Perampasan data pribadi dan kelompok melalui operasi hitam intelejen dengan modus pemeriksaan swab test covid-19 ini patut disimpulkan sebagai cara kotor persekongkolan antara pemerintah dan aparat keamanan mulai dari intelejen/reskrim/polisi yang dengan berbagai cara menggunakan manipulasi penyamaran melalui satgas covid-19 adalah sebuah taktik yang bermuara untuk melemahkan, membuyarkan konsentrasi konsolidasi gerakan sipil dan mahasiswa sekjaligus untuk membungkam gerakan pro demokrasi yang sedang menguat saat ini untuk menghadang omnibus law cipta kerja yang menyesengsarakan rakyat dan melipatgandakan kerusakan lingkungan hidup, pembungkaman terhada penolakan terhadap uu pertambangan minerba hingga gangguan atas penegakan demokrasi indonesia yang saat ini dijerat oleh oligarki politik.

Rilis ini kami tujukan bukan hanya kepada kawan jurnalis dan institusi media, namun lebih luas lagi kami tujukan juga untuk perwakilan badan Kesehatan dunia (WHO) di Indonesia yang berkantor di Jakarta, untuk menjadikan ini perhatian atas skandal memalukan ini yang dilakukan oleh seluruh jejaring operasi intelejen yang memata-matai warga negara-nya sendiri di Indonesia hingga memanfaatkan pandemic covid-19 untuk ditunggangi menggunakan operasi hitam yang menyalahgunakan kewenangan dan melanggar hukum dan hak asasi manusia.
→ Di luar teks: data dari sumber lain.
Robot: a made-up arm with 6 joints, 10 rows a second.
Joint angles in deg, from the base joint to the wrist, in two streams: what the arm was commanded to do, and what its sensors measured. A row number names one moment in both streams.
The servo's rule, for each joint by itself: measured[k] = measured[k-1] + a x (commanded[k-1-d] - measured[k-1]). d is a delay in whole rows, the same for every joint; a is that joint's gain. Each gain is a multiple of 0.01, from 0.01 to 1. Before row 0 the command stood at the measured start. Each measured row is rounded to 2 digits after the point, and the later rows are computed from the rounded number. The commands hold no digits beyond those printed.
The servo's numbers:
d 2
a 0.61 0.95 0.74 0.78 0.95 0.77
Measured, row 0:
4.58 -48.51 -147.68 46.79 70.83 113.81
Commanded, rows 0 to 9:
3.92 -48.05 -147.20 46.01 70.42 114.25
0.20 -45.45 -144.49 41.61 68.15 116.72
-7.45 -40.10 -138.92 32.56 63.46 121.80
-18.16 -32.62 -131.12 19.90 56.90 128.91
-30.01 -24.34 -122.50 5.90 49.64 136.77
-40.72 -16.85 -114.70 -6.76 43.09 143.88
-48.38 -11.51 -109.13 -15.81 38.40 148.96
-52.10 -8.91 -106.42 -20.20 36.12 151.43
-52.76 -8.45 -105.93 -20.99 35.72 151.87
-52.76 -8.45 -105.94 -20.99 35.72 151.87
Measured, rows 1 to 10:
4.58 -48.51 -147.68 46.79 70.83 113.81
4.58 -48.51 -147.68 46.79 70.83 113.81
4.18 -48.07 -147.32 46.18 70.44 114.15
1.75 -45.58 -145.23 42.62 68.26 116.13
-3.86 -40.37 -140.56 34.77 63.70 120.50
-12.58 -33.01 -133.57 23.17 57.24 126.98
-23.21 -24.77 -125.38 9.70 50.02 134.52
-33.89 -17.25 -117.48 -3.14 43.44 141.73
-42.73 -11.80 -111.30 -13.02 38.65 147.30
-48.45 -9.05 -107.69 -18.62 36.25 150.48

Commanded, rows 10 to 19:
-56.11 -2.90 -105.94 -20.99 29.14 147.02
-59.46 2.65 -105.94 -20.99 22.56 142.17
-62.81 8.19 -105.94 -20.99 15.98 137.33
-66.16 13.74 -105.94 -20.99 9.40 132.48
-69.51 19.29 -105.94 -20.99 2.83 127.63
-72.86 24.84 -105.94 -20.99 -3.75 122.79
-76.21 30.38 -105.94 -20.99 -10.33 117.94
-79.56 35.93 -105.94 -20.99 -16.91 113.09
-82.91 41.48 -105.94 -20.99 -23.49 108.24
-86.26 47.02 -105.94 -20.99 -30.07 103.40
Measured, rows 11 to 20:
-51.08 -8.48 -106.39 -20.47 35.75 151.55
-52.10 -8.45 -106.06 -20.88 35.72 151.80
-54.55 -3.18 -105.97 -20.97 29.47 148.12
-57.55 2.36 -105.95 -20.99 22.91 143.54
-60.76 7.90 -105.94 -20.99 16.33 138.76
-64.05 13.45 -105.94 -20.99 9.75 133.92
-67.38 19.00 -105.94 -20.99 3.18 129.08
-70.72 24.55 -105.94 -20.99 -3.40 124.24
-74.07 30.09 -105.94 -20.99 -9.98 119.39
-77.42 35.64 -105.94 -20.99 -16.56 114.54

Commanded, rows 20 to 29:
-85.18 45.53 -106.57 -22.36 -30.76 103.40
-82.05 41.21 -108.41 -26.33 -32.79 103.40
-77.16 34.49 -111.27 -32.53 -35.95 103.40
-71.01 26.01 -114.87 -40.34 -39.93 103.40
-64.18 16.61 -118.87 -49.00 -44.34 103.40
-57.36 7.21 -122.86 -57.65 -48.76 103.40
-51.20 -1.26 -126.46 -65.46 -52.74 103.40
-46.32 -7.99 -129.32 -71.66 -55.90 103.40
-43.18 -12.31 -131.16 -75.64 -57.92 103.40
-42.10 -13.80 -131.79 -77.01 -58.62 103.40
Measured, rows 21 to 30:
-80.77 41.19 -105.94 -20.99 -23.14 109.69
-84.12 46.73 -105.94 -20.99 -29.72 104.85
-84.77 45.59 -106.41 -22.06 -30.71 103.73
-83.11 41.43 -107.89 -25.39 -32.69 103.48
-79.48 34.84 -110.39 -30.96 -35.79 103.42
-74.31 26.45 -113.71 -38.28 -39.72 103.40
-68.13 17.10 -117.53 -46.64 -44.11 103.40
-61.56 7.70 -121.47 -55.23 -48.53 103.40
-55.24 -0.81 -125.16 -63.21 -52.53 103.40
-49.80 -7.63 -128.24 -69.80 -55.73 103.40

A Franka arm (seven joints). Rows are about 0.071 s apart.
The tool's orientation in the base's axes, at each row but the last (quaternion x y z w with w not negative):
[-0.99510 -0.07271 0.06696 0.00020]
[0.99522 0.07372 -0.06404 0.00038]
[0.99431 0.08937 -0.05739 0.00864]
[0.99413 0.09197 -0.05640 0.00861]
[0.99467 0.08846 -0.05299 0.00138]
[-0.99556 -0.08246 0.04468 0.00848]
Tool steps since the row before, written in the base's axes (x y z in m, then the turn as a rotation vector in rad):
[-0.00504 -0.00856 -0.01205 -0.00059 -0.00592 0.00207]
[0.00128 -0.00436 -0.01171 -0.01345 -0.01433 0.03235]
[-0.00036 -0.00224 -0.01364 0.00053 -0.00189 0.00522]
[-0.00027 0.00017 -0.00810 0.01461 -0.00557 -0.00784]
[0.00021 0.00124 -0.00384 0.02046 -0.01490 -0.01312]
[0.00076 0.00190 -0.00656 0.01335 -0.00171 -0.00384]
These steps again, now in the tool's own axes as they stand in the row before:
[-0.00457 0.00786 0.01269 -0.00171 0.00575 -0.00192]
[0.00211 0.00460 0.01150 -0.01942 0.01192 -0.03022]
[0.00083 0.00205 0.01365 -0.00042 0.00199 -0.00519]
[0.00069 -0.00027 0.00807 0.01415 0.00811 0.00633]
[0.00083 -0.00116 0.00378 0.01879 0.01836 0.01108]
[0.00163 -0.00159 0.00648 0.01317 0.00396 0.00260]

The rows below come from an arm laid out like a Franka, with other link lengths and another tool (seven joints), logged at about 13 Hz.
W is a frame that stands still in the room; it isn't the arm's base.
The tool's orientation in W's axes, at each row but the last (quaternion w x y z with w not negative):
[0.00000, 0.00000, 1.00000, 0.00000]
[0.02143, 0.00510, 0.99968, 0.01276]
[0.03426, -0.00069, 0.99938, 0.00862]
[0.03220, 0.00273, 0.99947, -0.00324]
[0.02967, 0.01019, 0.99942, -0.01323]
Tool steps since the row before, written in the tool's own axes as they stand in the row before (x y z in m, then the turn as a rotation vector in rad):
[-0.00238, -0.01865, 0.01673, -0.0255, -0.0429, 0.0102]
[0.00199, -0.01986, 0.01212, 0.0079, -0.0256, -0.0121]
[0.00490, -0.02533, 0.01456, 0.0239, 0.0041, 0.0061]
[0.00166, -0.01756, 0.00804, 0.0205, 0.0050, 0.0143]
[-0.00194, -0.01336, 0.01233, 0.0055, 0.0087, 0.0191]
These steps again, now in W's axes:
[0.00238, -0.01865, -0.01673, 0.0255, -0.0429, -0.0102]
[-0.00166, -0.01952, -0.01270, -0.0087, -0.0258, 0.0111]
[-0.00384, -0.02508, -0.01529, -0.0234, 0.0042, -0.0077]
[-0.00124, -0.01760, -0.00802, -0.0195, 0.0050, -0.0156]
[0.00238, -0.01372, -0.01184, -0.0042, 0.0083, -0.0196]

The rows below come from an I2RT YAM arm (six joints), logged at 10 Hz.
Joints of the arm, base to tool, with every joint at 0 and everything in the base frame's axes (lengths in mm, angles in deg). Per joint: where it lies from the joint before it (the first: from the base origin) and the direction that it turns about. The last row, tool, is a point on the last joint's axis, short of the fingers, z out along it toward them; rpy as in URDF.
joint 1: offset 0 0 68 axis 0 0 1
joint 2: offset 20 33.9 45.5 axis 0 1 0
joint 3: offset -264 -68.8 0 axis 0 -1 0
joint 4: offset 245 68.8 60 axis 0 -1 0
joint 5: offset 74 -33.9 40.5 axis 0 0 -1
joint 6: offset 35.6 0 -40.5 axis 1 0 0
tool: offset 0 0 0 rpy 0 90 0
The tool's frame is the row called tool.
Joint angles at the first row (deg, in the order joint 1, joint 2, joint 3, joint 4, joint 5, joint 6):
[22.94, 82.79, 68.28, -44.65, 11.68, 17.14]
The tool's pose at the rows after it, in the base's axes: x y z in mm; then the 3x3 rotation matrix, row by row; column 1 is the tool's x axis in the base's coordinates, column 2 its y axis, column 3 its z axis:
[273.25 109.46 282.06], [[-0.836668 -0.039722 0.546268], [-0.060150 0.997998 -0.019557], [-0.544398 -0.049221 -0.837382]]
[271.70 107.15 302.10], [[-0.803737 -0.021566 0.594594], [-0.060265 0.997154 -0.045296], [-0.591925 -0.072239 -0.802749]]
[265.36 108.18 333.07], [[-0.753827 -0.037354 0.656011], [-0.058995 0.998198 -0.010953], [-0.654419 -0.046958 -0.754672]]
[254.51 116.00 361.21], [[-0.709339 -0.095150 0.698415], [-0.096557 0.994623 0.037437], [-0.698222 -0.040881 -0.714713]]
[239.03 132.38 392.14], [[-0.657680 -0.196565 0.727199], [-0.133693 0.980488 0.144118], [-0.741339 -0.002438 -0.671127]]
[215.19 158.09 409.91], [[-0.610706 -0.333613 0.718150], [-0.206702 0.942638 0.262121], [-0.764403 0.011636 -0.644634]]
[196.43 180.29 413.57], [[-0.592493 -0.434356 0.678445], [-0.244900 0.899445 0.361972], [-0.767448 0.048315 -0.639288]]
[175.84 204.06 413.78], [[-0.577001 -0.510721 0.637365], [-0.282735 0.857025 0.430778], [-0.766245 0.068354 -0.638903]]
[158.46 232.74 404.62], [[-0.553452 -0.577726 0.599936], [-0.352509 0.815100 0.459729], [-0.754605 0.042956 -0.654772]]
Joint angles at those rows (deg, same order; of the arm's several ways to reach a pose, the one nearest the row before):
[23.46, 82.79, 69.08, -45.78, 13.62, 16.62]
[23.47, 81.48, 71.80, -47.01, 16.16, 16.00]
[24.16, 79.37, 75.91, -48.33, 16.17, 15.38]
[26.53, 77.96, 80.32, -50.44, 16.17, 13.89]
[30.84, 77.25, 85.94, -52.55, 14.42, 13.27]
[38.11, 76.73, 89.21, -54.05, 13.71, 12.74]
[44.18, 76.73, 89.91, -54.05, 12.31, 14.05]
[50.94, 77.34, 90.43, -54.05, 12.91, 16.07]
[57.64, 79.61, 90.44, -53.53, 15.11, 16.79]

Melalui rilis ini juga kami mendesak Ikatan Dokter Indonesia (IDI), Ikatan Rumah Sakit Rujukan untuk covid-19, ikatan perawat, Gubernur Kalimantan Timur dan Walikota Samarinda untuk segera melakukan investigasi atas dugaan penyalahgunaan wewenang oleh para pengurus negara mulai level terkecil RT, Kecamatan, hingga level Kota dan provinsi, termasuk pada oknum-oknum yang terlibat dalam dinas Kesehatan, badan penanggunalangan bencana daerah termasuk satgas covid-19 abal-abal yang kami duga telah dimanfaatkan oleh operasi hitam kepolisian dan intelejen.
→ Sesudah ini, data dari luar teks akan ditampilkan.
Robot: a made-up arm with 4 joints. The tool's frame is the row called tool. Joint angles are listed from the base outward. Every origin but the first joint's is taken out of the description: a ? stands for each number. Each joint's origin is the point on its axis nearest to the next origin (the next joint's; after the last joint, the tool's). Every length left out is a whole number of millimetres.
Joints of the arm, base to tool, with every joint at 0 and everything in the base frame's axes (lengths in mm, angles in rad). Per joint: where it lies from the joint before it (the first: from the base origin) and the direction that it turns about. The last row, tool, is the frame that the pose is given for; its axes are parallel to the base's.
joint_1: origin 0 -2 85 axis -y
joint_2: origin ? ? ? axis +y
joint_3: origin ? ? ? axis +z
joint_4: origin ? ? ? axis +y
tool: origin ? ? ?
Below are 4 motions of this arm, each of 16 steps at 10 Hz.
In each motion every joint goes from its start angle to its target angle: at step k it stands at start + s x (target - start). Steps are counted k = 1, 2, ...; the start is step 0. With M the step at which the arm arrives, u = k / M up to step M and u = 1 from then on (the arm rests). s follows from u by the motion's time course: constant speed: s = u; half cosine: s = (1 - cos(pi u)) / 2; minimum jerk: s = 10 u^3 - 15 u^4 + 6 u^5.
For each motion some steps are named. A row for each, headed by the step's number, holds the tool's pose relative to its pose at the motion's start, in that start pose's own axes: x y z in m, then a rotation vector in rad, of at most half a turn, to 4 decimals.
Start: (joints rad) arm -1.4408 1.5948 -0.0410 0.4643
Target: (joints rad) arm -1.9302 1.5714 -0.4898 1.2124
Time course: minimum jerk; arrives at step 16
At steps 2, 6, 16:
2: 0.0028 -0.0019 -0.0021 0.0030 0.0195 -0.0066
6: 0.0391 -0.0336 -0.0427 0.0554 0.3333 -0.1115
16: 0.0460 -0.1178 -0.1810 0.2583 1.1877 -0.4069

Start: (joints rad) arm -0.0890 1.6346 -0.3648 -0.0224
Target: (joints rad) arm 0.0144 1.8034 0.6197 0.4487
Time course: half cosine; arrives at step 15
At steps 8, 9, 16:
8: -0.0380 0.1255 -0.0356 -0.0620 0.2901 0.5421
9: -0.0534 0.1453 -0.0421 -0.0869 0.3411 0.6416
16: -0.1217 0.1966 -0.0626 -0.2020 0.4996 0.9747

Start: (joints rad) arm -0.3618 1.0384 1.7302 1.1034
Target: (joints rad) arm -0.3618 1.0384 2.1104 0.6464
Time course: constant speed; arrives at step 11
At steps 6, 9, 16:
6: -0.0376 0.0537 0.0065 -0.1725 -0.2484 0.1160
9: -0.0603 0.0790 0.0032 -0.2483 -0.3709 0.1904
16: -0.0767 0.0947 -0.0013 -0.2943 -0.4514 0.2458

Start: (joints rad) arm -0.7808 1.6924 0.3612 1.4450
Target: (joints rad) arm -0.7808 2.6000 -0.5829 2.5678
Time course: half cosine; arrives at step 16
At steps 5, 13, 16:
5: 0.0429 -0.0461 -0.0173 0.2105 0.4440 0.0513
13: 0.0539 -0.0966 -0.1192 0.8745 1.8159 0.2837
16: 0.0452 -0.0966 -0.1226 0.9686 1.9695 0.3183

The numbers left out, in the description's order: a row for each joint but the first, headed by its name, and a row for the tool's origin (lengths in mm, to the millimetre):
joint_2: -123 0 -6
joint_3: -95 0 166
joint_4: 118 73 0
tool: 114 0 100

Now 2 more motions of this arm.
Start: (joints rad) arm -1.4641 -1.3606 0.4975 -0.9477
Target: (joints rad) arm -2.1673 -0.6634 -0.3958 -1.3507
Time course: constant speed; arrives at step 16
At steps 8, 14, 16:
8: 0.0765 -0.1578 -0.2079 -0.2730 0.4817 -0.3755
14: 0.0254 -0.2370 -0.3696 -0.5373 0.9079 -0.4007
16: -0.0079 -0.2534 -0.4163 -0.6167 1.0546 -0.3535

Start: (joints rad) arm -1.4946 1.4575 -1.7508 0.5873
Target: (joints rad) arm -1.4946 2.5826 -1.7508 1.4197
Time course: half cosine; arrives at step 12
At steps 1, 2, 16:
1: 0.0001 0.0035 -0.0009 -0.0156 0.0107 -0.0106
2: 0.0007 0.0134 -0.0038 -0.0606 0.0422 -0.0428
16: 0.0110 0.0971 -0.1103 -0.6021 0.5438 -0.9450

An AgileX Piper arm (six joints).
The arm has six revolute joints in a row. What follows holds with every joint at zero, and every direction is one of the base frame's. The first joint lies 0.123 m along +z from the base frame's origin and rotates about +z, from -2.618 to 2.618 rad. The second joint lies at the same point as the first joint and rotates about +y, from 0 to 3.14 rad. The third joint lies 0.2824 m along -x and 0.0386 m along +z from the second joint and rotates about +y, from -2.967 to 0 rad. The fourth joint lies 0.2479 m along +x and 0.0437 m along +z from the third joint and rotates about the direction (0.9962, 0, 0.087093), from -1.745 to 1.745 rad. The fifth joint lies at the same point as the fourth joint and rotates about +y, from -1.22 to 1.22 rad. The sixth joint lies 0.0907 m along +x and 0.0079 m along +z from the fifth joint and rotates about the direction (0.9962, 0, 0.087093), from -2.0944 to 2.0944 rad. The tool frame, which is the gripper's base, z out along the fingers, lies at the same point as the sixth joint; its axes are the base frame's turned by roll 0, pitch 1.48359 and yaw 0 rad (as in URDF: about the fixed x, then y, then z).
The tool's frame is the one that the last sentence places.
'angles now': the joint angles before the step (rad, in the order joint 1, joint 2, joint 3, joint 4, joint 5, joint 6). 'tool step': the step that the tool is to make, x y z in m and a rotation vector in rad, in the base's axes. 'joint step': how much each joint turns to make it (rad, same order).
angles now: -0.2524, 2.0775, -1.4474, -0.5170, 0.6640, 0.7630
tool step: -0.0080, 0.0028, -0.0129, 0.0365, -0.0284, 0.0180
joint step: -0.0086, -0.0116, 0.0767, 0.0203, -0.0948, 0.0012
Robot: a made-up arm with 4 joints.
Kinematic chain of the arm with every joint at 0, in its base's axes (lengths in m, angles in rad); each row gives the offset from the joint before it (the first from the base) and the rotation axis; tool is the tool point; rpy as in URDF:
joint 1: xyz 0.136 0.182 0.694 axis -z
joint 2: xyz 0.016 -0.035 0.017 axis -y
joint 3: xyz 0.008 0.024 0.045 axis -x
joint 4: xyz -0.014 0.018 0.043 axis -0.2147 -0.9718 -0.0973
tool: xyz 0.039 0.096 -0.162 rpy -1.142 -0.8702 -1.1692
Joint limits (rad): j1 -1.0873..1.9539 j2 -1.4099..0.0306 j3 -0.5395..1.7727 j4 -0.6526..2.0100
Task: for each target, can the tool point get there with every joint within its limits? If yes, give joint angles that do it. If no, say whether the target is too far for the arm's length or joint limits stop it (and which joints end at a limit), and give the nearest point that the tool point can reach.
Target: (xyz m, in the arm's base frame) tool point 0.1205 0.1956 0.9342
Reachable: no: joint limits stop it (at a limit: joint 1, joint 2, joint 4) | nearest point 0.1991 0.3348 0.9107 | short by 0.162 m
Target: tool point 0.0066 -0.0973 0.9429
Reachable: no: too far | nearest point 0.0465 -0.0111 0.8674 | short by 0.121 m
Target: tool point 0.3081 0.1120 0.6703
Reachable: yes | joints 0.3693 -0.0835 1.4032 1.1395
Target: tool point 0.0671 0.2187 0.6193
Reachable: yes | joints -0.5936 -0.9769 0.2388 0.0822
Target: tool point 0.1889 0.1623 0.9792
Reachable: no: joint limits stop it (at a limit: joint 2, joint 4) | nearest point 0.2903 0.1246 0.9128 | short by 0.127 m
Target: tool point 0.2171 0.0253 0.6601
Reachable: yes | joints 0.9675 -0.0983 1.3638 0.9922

Mendesak tanggungjawab kapolda kaltim dan kapolres samarinda untuk membuka kepada publik keterlibatan anggota dan satuan intelejen yang telah memanipulasi dan membuat operasi hitam mengunakan swab test covid-19 sebagai pintu dan alat operasi intelejen dalam memata-matai, mengkriminalisasi, melecehkan hak-hak warga negara, membungkam, merampas data pribadi dan kelompok para pejuang HAM dan Lingkuingan Hidup, rilis ini akan kami sampaikan juga pada Kapolri, Propam dan Provost untuk melakukan Langkah investigasi internal kepolisian dan kami tembuskan pula pada Komnasham dan Ombudsman Republik Indonesia untuk memastikan operasi ini mendapatkan perhatian dan pemeriksaan secara sungguh-sungguh, termasuk ditembuskan pada Presiden republic Indonesia, Ir Joko Widodo untuk bertanggungjawab atas pelecehan serius terhadap hak warga negaranya yang dijamin perlindungannya oleh Konstitusi Indonesia.
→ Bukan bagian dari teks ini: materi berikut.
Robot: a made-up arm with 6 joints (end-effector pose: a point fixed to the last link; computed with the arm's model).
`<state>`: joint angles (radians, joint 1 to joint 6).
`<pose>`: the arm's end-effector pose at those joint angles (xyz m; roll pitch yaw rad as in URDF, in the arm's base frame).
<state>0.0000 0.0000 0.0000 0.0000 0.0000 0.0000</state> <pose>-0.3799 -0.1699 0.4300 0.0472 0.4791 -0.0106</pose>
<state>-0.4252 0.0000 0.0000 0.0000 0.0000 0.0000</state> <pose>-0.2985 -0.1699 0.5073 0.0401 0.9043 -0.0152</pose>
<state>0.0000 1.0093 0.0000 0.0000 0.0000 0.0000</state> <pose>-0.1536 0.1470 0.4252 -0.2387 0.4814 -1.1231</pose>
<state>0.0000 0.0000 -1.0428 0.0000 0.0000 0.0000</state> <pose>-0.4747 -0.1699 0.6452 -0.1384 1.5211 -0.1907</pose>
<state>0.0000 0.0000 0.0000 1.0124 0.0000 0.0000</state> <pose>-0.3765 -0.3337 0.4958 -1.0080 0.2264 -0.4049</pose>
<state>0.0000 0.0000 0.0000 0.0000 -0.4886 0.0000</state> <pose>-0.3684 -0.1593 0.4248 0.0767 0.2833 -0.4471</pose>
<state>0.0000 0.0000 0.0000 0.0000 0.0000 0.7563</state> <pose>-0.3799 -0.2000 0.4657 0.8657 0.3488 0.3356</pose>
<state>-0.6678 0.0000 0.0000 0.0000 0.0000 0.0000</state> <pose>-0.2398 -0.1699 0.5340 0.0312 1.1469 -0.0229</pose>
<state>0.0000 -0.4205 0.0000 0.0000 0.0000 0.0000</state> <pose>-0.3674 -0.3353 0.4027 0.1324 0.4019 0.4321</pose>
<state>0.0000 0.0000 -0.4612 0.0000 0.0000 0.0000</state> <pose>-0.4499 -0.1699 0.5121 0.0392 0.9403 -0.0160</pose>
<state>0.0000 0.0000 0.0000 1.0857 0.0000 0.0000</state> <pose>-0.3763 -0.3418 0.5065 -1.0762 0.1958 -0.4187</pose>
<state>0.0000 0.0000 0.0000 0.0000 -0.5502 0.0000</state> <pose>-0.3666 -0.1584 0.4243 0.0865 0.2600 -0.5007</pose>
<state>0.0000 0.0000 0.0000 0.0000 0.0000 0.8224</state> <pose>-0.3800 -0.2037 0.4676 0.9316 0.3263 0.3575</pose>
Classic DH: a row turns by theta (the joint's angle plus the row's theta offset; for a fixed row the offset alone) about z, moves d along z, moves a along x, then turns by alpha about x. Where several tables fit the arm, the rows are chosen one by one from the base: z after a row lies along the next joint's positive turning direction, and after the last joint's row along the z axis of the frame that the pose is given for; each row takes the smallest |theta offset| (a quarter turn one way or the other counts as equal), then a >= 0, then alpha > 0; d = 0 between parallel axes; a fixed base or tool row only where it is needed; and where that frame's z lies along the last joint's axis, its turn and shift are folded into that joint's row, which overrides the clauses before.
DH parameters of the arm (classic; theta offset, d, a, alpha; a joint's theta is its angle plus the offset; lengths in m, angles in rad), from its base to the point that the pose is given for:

Rilis ini adalah peringatan tanda bahaya bagi demokrasi Indonesia yang menghadapi titik nadir karena secara keji dan memalukan, bagi seluruh warga negara Indonesia dimanapun berada, jangan pernah mau untuk dipaksa dan dilecehkan hak-hak warga negaranya karena dalam kasus ini diduga keras, upaya yang dimulai dengan tidak transparan, abal-abal dan menggunakan paksaan dalam pengambilan swab test hanyalah kedok untuk operasi gelap diluar hukum atau operasi kejahatan bagi warga negaranya sendiri.